O cinismo político de uma leitura desse tipo, vale salientar, é tão desconcertante quanto as tentativas de acusar “as mentiras da imprensa ocidental” pelo terror dos expurgos e Gulags.
De mãos dadas, caminham pela trilha do terror os irmãos siameses do iluminismo europeu em sua grande aventura da razão. Lado a lado, liberais e socialistas tem, com seus modelinhos teóricos, os dois pés fincados nas justificativas ideológicas que deram esteio a grande avalanche de mortes em massa que instituíram as bases da modernidade nos últimos 500 anos.
Bem longe deles, anda em caminhos heterodoxos o anacronismo nazista, com seu niilismo pré-moderno e sua escatologia ideológica de um crepúsculo dos povos e das raças em uma grande guerra que vitimaria deuses e homens com a mesma fúria de fogo e sangue.
O fato é que, a despeito dessas semelhanças de família que agrupam e afastam esses “ismos” doutrinários, há pelo menos uma particularidade notável na experiência stalinista do terror.
Quando Krushev pronunciou seu “discurso secreto”, em 1953, dos 139 membros efetivos do Comitê Central do Partido Comunista Soviético eleitos em 1934, às vésperas dos grandes expurgos, apenas 41 tinham sobrevivido.
Dos velhos bolcheviques que fizeram a revolução de 1917 e ganharam a guerra civil, poucos escaparam para ver a denuncia de Krushev contra Stálin exibir as feridas ocultas do regime.
Antes de mais nada, o terror bolchevique que eclodiu de modo mais intenso nos anos de 1930, foi uma espécie de automutilação coletiva.

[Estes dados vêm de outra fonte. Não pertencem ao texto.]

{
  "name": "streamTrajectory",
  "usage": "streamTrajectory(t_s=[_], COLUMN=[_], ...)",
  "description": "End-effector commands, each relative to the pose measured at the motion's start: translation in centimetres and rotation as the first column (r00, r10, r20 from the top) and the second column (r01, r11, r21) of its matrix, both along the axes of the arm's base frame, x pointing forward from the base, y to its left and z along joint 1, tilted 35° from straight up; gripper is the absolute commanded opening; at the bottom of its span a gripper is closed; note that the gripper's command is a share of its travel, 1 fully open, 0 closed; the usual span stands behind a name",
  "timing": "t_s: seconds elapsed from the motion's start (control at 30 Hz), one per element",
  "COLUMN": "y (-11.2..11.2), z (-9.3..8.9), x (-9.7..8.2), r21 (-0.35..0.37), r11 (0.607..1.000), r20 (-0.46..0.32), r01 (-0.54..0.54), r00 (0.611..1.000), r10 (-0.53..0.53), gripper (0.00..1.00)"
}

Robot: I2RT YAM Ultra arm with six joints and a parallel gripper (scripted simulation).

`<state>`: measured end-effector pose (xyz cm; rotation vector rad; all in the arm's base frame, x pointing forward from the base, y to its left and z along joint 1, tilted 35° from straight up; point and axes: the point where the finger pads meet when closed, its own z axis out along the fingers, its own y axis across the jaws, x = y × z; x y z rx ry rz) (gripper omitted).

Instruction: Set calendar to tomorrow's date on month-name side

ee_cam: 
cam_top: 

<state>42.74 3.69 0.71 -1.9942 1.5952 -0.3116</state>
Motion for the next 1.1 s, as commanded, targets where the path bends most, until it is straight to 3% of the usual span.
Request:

Um suicídio partidário que vitimou os mais próximos, os semelhantes, e não apenas os mais distantes, os “diferentes”, como no caso nazista. Como uma repetição do terror jacobino da revolução francesa, os expurgos mais pareceram uma performance fatal. Uma encenação farsesca, uma repetição neurótica de um modelo anterior do jacobinismo francês, onde o acontecimento revolucionário, antes de mais nada, se volta com seus próprios produtores.
Tal qual Cronos, que assim como Stálin também assume uma das imagens arcaicas da figura paterna, em sua ansiedade de bloquear o tempo e congelar o potencial disruptivo da história, a revolução, com seus excessos obscenos, acabou, no tempo do terror, a devorar mais uma vez seus próprios filhos.